Thousands flee Gaza's Rafah after Israel issues new evacuation orders
Thousand of Palestinians fled Gaza's southernmost city of Rafah on Monday after the Israeli military issued new sweeping evacuation orders, indicating it could soon launch another major ground operation.
At least 140,000 people were affected by the evacuation order, according to Philippe Lazzarini, the head of UNRWA, the UN agency helping Palestinian refugees.
“People are treated like pinballs with constant military orders playing with their fate and lives,” Lazzarini wrote on the social platform X.
“This is causing panic, anxiety & uncertainty on the first day of Eid, a time to be with family & loved ones,” he added. Eid al-Fitr is normally a festive Muslim holiday marking the end of the fasting month of Ramadan.

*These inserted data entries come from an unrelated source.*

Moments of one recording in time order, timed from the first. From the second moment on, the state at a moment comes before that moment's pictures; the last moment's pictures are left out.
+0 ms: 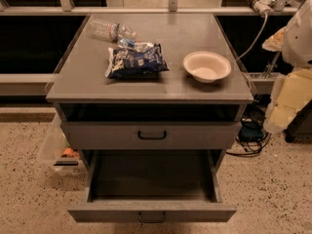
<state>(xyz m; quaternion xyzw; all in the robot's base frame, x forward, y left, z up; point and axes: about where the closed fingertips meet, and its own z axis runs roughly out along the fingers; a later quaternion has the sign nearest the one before) 0.438 -0.217 0.976 -0.60 0.78 -0.03 0.16</state>
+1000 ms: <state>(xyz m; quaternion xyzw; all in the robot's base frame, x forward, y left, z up) 0.501 -0.176 0.977 -0.60 0.76 0.02 0.26</state>
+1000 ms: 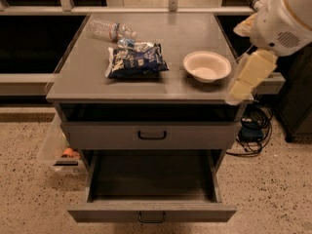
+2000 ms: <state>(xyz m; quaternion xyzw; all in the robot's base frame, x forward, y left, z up) 0.603 -0.082 0.986 -0.60 0.70 0.09 0.37</state>
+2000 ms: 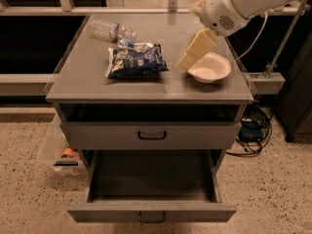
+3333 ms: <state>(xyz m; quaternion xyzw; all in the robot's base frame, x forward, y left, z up) 0.695 -0.088 0.911 -0.50 0.71 0.15 0.47</state>
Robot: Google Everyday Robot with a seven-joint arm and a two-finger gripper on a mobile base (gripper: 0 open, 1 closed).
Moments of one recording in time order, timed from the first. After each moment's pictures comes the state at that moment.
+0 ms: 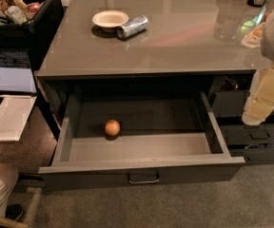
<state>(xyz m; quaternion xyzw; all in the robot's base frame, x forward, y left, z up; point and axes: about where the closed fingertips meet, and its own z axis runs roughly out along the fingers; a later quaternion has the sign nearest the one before) 0.438 -0.217 0.976 -0.60 0.78 -0.03 0.16</state>
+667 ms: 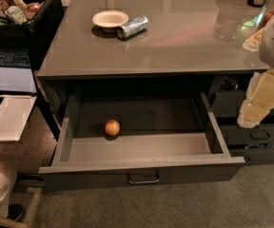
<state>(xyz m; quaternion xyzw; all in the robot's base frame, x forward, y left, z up) 0.440 -0.216 0.968 -0.59 0.79 -0.03 0.17</state>
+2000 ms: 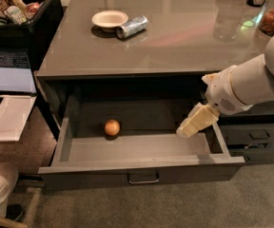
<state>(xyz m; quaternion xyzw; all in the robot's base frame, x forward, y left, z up) 0.502 -0.154 0.846 -0.49 0.81 0.08 0.31</state>
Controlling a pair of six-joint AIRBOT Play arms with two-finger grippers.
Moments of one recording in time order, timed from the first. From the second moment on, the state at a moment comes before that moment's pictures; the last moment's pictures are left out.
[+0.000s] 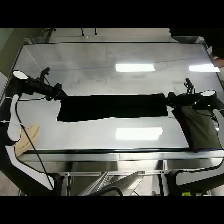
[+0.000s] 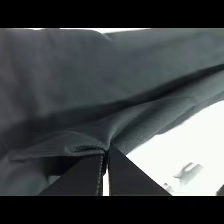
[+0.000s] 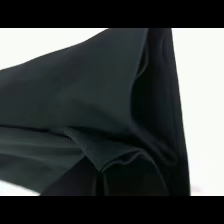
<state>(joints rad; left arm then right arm) 0.19 -1.91 1.70 0.86 -1.48 -1.28 -0.35 -1.66 1.16 -0.66 1.03 1.04</state>
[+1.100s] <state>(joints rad) 0.11 -1.90 1.88 0.91 -1.62 -1.38 -0.36 -1.89 1.34 -0.71 1.14 1.06</state>
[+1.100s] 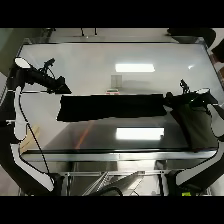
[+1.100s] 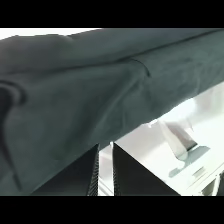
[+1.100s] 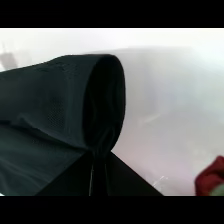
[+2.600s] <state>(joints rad) -0.25 -1.98 1.88 0.80 -1.31 -1.32 0.12 -1.58 1.60 -0.46 1.24 1.25</state>
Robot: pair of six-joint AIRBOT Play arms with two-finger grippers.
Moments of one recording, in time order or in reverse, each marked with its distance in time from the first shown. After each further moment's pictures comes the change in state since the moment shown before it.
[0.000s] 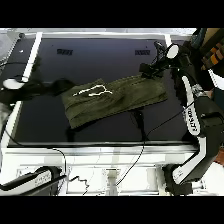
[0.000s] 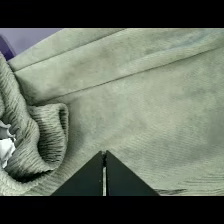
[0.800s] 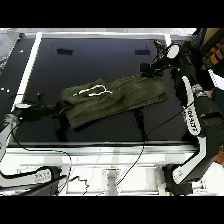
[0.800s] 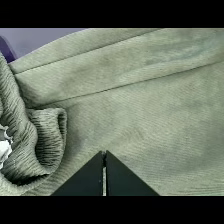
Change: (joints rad) left arm 0.073 -0.170 -0.315 -0.198 0.082 0.135; right arm 0.001 0.000 0.000 0.005 -0.025 -0.057
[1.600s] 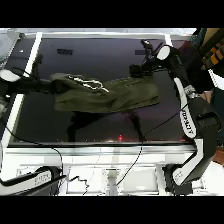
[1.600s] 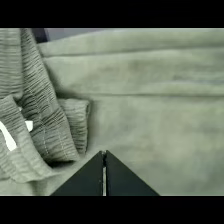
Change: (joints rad) left arm -0.103 0.131 0.530 0.335 -0.317 -0.181; right arm 0.134 -0.004 0.000 0.073 -0.056 -0.080
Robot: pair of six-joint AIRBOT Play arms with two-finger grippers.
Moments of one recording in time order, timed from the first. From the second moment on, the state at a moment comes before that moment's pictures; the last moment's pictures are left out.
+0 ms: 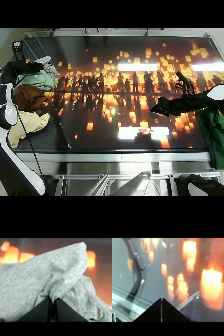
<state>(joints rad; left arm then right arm) 0.29 -2.20 2.07 -1.93 0.59 2.02 0.03 -1.11 0.86 -0.81 1.15 1.39</state>
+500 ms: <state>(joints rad) 0.16 -2.05 2.07 -1.94 0.68 2.07 0.03 -1.11 0.86 -0.81 1.15 1.39</state>
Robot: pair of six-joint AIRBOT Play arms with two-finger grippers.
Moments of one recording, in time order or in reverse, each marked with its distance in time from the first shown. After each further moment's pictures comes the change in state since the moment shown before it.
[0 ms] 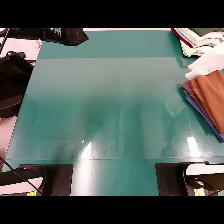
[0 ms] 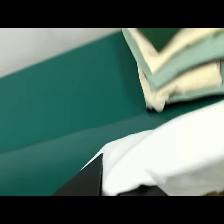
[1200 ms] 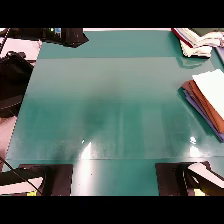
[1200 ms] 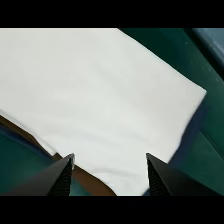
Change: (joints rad) left arm 0.000 0.000 0.000 0.000 -0.017 0.024; right arm -0.521 0.468 -0.700 -0.246 0.195 -0.131
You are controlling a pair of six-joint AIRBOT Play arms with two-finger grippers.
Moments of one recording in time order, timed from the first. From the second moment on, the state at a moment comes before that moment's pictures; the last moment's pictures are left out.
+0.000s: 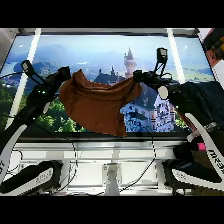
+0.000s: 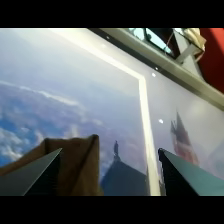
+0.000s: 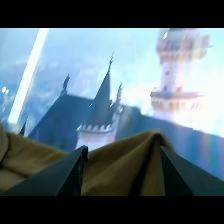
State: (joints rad) left arm -0.08 -1.18 0.72 1.94 0.27 -2.47; right arm 0.27 -1.31 1.02 -1.44 0.24 1.77
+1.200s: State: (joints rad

People were seen travelling north with their belongings loaded onto donkeys and stacked on car roofs. Some families also travelled by foot carrying luggage as children held adults’ hands.
“We are dying. There is no food, no drink, no electricity, no medicine,” said Hanadi Dahoud, who was displaced from the southern city of Khan Younis. “We want to live. We just want to live. We are tired.”

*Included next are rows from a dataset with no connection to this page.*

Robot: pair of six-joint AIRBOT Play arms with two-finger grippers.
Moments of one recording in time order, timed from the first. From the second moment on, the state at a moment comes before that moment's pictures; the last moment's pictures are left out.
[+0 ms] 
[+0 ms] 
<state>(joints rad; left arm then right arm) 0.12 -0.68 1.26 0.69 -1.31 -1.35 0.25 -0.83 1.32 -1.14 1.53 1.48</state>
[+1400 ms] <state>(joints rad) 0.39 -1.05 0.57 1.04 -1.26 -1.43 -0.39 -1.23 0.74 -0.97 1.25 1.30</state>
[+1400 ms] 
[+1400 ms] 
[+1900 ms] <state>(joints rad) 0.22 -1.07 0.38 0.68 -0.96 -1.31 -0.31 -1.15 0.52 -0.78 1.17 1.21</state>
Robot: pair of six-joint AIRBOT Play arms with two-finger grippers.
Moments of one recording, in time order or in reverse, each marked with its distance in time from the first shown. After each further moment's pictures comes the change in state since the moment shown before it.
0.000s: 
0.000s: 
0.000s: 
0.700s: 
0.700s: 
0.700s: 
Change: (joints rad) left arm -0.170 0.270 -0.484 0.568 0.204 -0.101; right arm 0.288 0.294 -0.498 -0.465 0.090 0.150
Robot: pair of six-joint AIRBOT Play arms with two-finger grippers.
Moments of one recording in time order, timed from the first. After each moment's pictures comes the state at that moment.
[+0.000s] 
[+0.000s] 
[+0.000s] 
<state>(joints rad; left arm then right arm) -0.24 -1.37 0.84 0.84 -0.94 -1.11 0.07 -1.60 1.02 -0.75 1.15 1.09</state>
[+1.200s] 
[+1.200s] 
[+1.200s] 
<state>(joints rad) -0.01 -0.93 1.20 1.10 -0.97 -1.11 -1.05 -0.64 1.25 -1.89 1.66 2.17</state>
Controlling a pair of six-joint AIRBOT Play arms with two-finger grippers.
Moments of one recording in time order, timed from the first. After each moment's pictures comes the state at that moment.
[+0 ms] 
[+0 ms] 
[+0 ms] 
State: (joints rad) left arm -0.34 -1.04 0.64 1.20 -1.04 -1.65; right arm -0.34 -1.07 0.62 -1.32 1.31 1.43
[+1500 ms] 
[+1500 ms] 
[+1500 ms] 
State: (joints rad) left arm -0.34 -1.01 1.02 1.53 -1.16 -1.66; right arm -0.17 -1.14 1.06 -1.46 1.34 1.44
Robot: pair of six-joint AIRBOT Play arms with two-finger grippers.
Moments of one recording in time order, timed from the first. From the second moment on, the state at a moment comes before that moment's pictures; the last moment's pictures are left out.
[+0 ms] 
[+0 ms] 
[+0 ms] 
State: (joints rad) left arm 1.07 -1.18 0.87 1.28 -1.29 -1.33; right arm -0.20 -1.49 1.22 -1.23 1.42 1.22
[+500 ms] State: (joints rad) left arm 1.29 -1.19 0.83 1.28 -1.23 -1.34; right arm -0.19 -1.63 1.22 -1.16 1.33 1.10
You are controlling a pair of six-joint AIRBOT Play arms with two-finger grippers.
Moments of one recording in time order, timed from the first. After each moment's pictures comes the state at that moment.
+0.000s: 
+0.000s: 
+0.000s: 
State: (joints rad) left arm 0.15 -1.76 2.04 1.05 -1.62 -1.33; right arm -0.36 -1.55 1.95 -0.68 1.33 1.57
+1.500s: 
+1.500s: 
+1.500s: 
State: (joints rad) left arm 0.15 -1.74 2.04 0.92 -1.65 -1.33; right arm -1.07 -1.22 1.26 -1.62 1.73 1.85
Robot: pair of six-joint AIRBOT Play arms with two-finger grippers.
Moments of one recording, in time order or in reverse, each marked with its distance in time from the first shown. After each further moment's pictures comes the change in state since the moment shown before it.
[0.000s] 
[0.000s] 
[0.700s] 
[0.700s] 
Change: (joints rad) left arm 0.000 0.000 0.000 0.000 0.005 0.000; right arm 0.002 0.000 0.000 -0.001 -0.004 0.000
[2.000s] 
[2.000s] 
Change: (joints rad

Israel's evacuation orders cover Rafah and nearby areas. Palestinians are being told to head to Muwasi, a sprawl of squalid tent camps along the coast.
Meanwhile, the Israeli military continued its ongoing ground operation in the north of Gaza, saying personnel were "continuing targeted operations to expand the security perimeter in northern and central Gaza."
It also said troops "dismantled a one-kilometre-long underground tunnel route belonging to Hamas" and the troops also "located a workshop used for producing rockets and launchers."
They said in a statement that "50 terrorists were eliminated" by the troops.